I am trying to use an array in constant memory which is to be filled in a cpp main. When I copy to the symbol and copy back from it I observe all 0s, similarly if I try to use the array in the constant memory I end up getting all 0s.
What am I doing wrong?
(I have tried "extern"ing but all of my attempts ended up with unresolved symbol build errors, I also tried making dummy.h to dummy.cuh. I will probably hear that symbols are defined for a local scope but that will not proabably help me much :) )

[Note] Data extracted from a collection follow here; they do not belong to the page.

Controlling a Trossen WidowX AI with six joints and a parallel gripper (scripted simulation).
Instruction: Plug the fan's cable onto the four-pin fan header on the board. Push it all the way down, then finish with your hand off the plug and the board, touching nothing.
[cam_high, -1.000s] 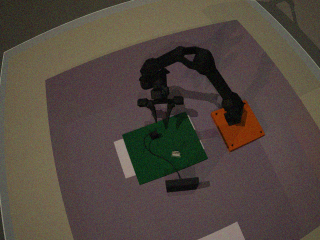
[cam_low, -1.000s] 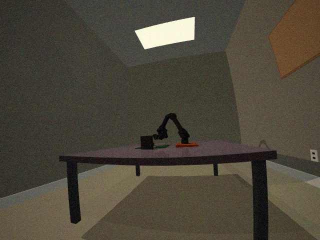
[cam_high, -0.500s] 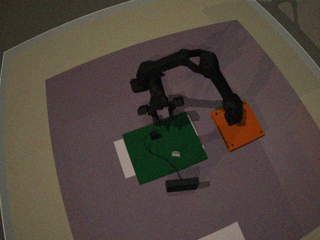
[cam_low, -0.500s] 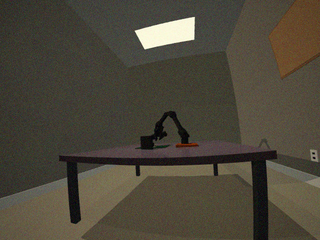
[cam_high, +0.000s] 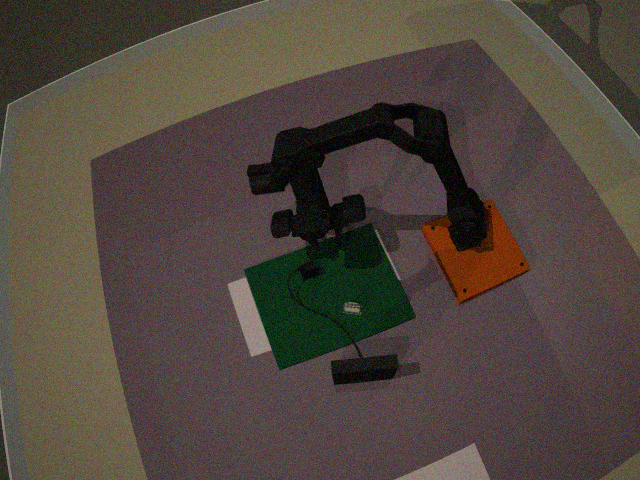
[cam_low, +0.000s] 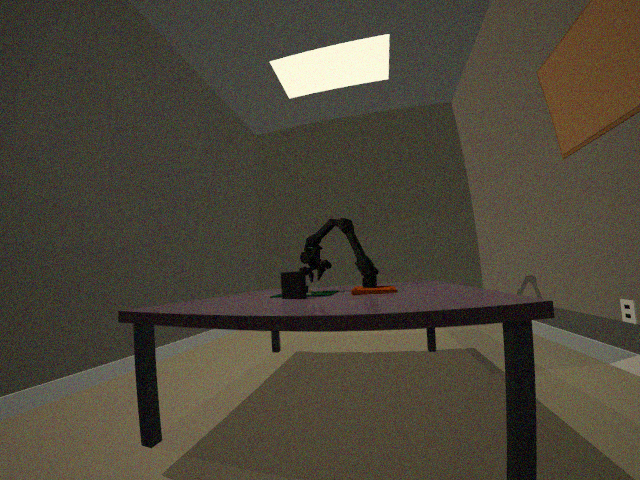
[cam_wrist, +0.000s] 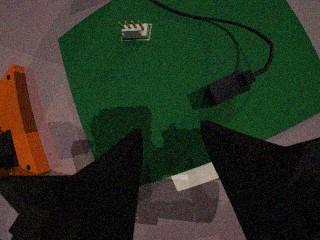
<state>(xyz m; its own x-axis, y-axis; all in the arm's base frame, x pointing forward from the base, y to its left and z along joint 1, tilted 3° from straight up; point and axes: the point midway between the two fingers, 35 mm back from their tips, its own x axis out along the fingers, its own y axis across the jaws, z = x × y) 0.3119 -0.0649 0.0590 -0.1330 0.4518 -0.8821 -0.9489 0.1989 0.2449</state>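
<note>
Now: the dark plug 5 cm ahead of my gripper tip, 2 cm to the left of it and 4 cm below it. Also, from my gripper tip: black fan (1 cm ahead, 26 cm to the left); green board (3 cm ahead, 7 cm to the left, 8 cm below); white four-pin fan header (1 cm behind, 12 cm to the left, 6 cm below).
</note>
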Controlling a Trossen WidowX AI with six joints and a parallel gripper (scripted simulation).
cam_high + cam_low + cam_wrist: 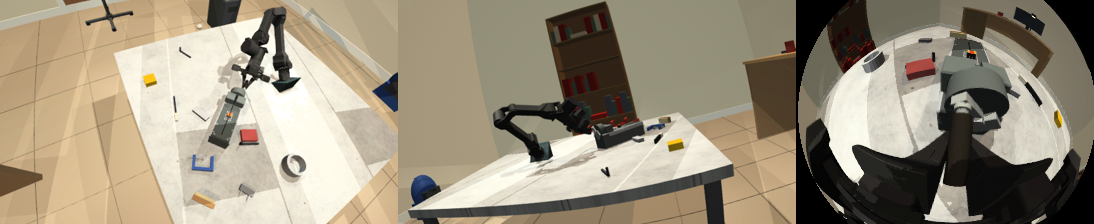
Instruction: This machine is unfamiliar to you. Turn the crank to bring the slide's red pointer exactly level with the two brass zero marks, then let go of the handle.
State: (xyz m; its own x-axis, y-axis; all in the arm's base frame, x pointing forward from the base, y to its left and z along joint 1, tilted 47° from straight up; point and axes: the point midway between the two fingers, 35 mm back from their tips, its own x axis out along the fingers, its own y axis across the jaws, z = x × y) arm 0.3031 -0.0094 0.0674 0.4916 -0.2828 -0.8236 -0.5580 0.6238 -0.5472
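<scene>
The crank handle is 10 mm behind my gripper tip, 10 mm to the right of it and 20 mm above it. Also, from my gripper tip: grey block (230 mm ahead, 30 mm to the right, 80 mm below); red pointer (150 mm ahead, 80 mm to the left, 10 mm below); red block (100 mm ahead, 190 mm to the left, 80 mm below).
</scene>
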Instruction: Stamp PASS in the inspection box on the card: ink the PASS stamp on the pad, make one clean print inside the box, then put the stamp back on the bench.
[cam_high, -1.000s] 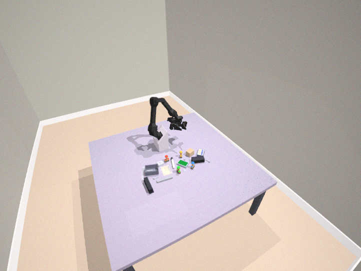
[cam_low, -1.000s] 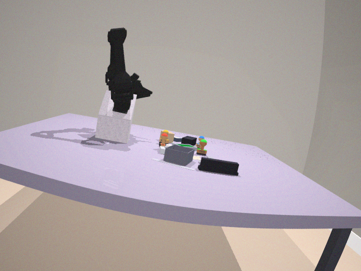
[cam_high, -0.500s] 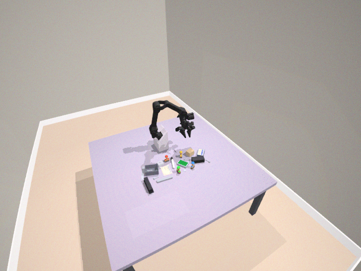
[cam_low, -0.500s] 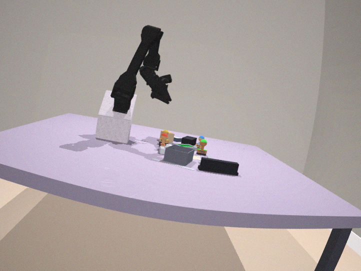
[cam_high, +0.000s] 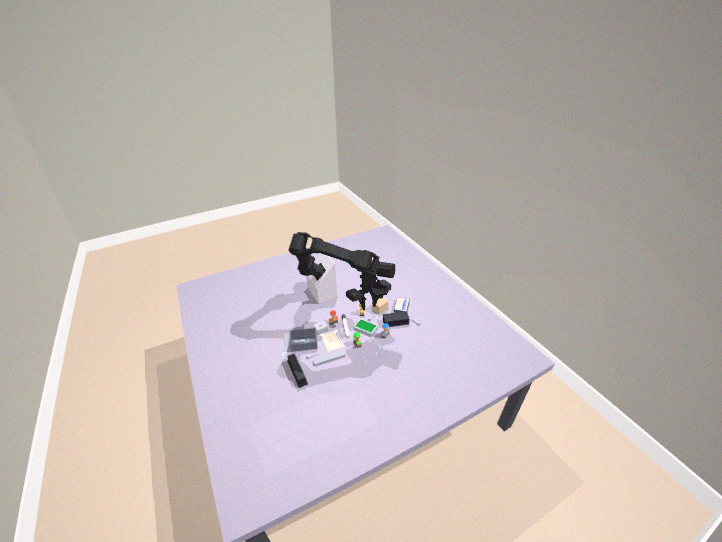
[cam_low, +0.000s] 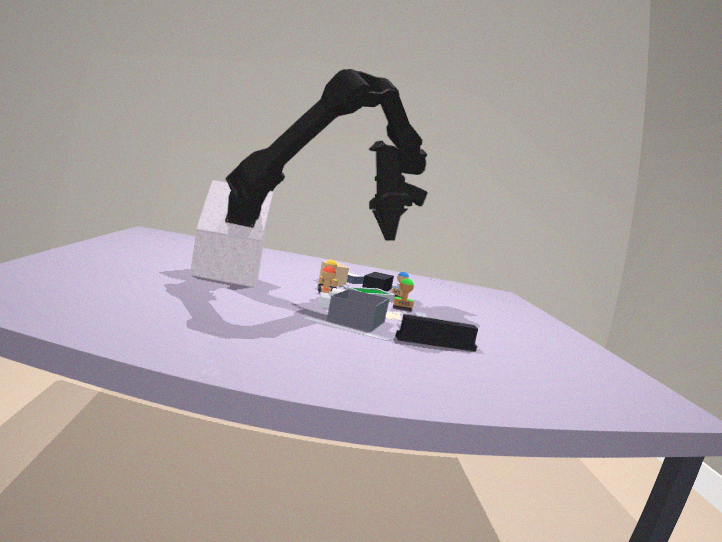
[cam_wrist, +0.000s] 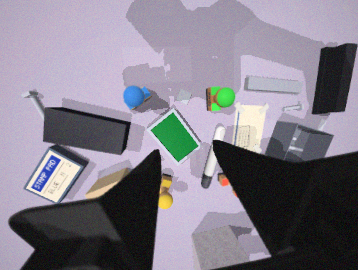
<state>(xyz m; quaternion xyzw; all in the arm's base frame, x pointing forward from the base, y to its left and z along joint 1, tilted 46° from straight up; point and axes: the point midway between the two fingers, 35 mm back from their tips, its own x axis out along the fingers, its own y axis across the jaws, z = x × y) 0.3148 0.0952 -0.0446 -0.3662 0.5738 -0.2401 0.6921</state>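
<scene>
Now: the green-knobbed stamp 50 mm ahead of my gripper tip, 80 mm to the right of it and 110 mm below it. The rest, counted from my gripper tip: green ink pad 20 mm behind, 10 mm to the right, 130 mm below; blue-knobbed stamp 50 mm ahead, 50 mm to the left, 110 mm below; yellow-knobbed stamp 120 mm behind, 20 mm to the left, 110 mm below.
</scene>
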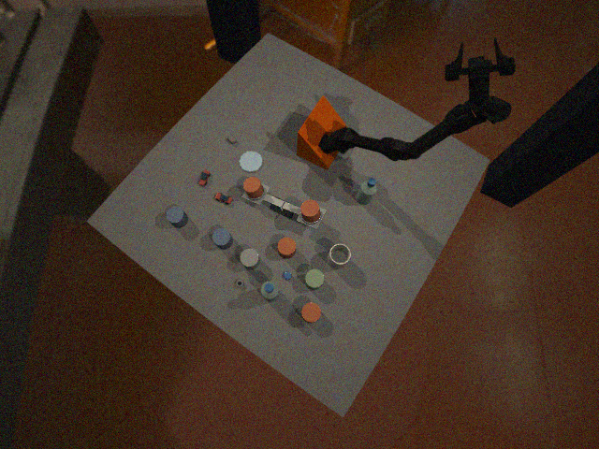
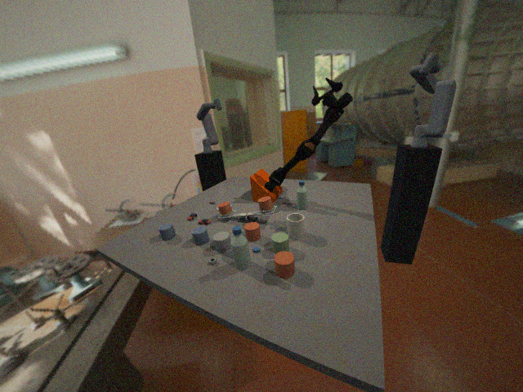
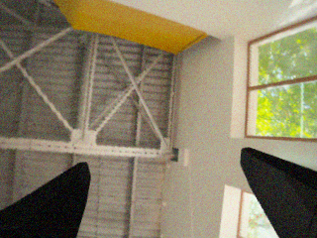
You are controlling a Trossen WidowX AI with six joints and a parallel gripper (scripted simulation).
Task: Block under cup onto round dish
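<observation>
Right now my gripper tip is 67 cm above the grey block, 50 cm to the left of it and 44 cm short of it. Round my gripper tip: white cup: 67 cm below, 53 cm ahead, 8 cm to the right; then balance: 67 cm below, 44 cm ahead, 37 cm to the right; then pale blue round dish: 70 cm below, 60 cm to the right, 31 cm ahead.
</observation>
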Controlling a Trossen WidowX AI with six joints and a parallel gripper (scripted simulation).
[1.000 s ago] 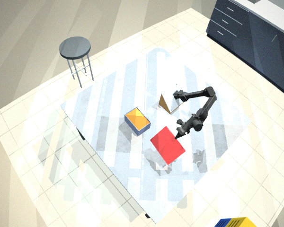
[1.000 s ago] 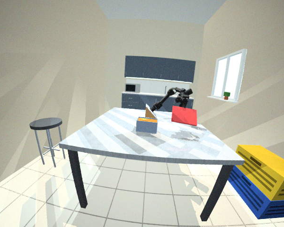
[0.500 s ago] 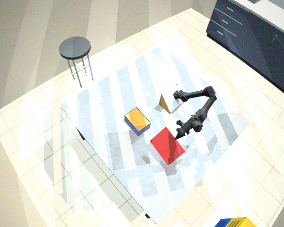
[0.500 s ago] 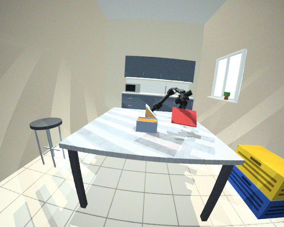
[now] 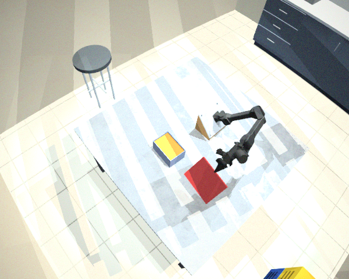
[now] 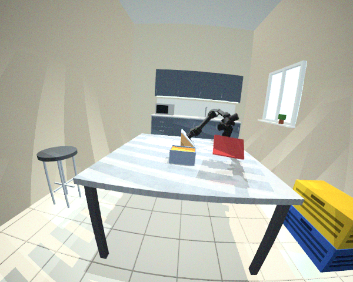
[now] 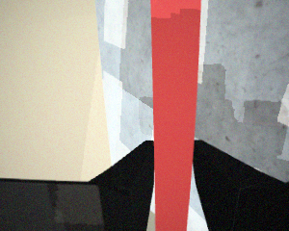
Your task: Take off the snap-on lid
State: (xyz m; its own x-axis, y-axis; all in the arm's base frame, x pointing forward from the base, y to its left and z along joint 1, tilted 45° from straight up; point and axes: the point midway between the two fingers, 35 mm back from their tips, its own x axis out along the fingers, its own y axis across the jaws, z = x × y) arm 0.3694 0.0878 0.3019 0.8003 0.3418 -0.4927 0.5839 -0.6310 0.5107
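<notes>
Right now my gripper tip is 60 mm short of the red lid, 50 mm above it and 20 mm to the left of it. The rest, counted from my gripper tip: grey-blue storage box 350 mm to the right, 150 mm below, 20 mm ahead.
</notes>
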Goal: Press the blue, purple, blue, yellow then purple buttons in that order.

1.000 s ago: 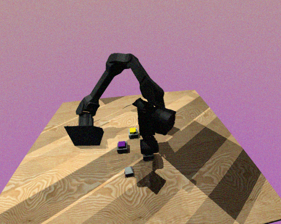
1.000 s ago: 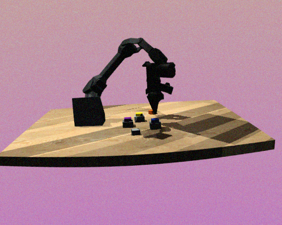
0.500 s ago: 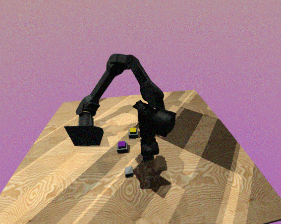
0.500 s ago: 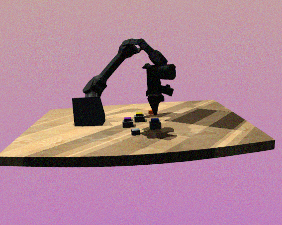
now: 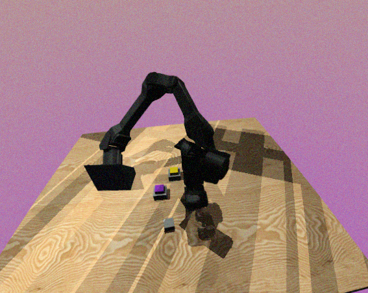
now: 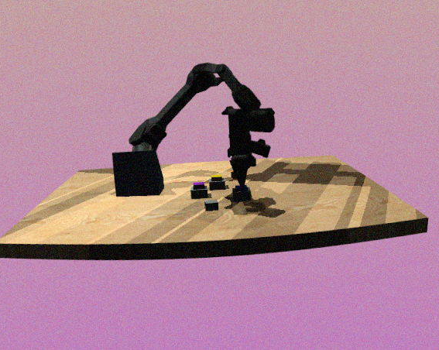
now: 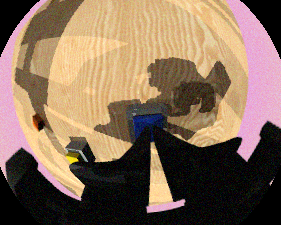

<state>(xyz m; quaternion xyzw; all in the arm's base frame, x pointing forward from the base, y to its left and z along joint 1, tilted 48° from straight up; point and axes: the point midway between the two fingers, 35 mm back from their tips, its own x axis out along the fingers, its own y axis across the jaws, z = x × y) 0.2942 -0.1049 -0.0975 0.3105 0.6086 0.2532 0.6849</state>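
My gripper tip is now 10 mm above the blue button. Also, from my gripper tip: yellow button (60 mm behind, 140 mm to the left); small grey block (90 mm behind, 70 mm to the right, 20 mm below); purple button (120 mm behind, 60 mm to the left).
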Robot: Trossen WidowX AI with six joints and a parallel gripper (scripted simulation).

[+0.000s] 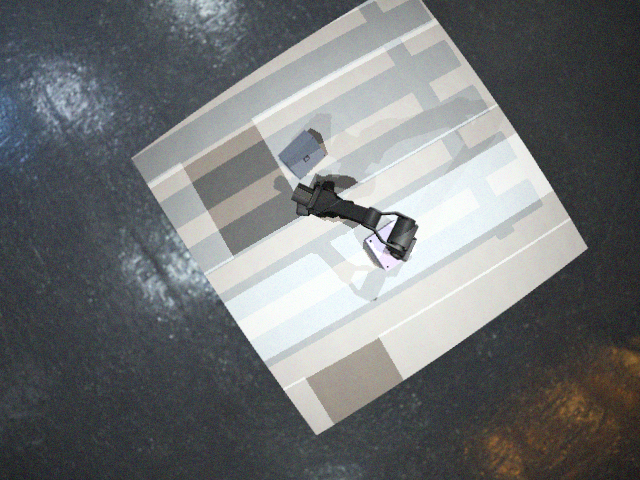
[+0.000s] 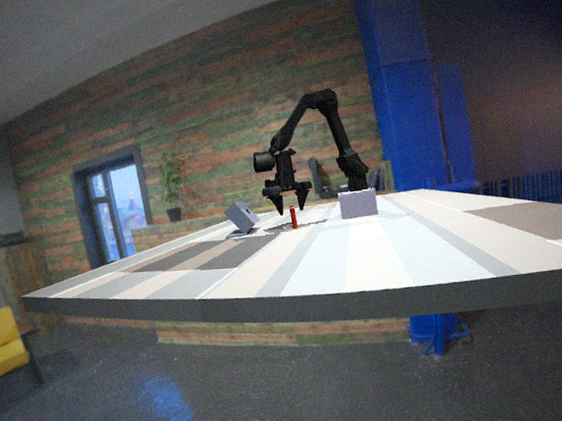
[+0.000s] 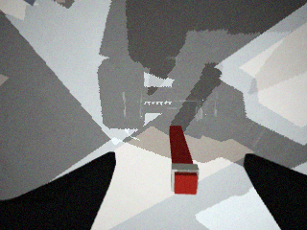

Here is the edited version, I am using VS2017 community edition with CUDA 10.1:
//dummy.h
#include <cuda_runtime.h>
void dummyBackTransferStream(float* d_array, int size, const cudaStream_t* stream);
//dummy.cpp
#include "dummy.h"
__constant__ float order[300];
inline int idivCeil(int x, int y)
{
return (x + y - 1) / y;
}
__global__ void dummyBackTransferKernel(float* d_array, int size)
{
int x = blockIdx.x * blockDim.x + threadIdx.x;
if (x < size)
{
d_array[x] = order[x];
//std::cout << x << " : " << order[x] << std::endl;
}
}
void dummyBackTransferStream(float* d_array, int size, const cudaStream_t* stream)
{
dim3 blockSize(32); // Consider using #define
dim3 gridSize(idivCeil(size, blockSize.x));
dummyBackTransferKernel << < gridSize, blockSize, 0, *stream >> > (d_array, size);
}
//main.cpp
#include "dummy.h"
#include "../Preprocessor.h"
#include <iostream>
#define TEST_SIZE 250
int main(int argc, char** argv)
{
CHK_CUDA(cudaSetDevice(0));
cudaStream_t testStream;
cudaStreamCreate(&testStream);
std::cout << "Const test" << std::endl;
float* c_buf; //Host array as input
CHK_CUDA(cudaMallocHost((void**)&c_buf, sizeof(float) * TEST_SIZE));
float* ct_buf; //Host array to contain the symbols after cudaMemcpyToSymbol+cudaMemcpyFromSymbol
CHK_CUDA(cudaMallocHost((void**)&ct_buf, sizeof(float) * TEST_SIZE));
float* cd_buf; //Device array to contain result of a kernel using the constant memory
CHK_CUDA(cudaMalloc((void**)&cd_buf, sizeof(float) * TEST_SIZE));
float* ch_buf; //Result of the kernel copied back to host
CHK_CUDA(cudaMallocHost((void**)&ch_buf, sizeof(float) * TEST_SIZE));
for (int pp = 0; pp < TEST_SIZE; ++pp) {
c_buf[pp] = (float)rand() / RAND_MAX;
}
cudaMemcpyToSymbolAsync(order, c_buf, TEST_SIZE * sizeof(float), 0, cudaMemcpyHostToDevice, testStream);
cudaMemcpyFromSymbolAsync(ct_buf, order, TEST_SIZE * sizeof(float), 0, cudaMemcpyDeviceToHost, testStream);
dummyBackTransferStream(cd_buf, TEST_SIZE, &testStream);
CHK_CUDA(cudaMemcpy(ch_buf, cd_buf , sizeof(float) * TEST_SIZE, cudaMemcpyDeviceToHost));
cudaStreamSynchronize(testStream);
for (int pp = 0; pp < TEST_SIZE; ++pp) {
std::cout << c_buf[pp] << " " << ch_buf[pp] << " " << ct_buf[pp] << std::endl;
}
std::cout << "done!" << std::endl;
return 0;
}
The outcome
1>main.cpp(29): error C2065: 'order': undeclared identifier
1>main.cpp(30): error C2065: 'order': undeclared identifier
1> 0 Warning(s)
1> 2 Error(s)
1>
1>Time Elapsed 00:00:04.29
========== Build: 0 succeeded, 1 failed, 0 up-to-date, 0 skipped ==========
Here is the related portion of cmake file:
set(CUDA_NVCC_FLAGS
${CUDA_NVCC_FLAGS};
-gencode arch=compute_70,code=sm_70
-gencode arch=compute_62,code=sm_62
-gencode arch=compute_61,code=sm_61
-gencode arch=compute_60,code=sm_60
-gencode arch=compute_50,code=sm_50
-gencode arch=compute_35,code=sm_35
-use_fast_math
-rdc=true
)
Thank you for your help, it will be greatly appreciated.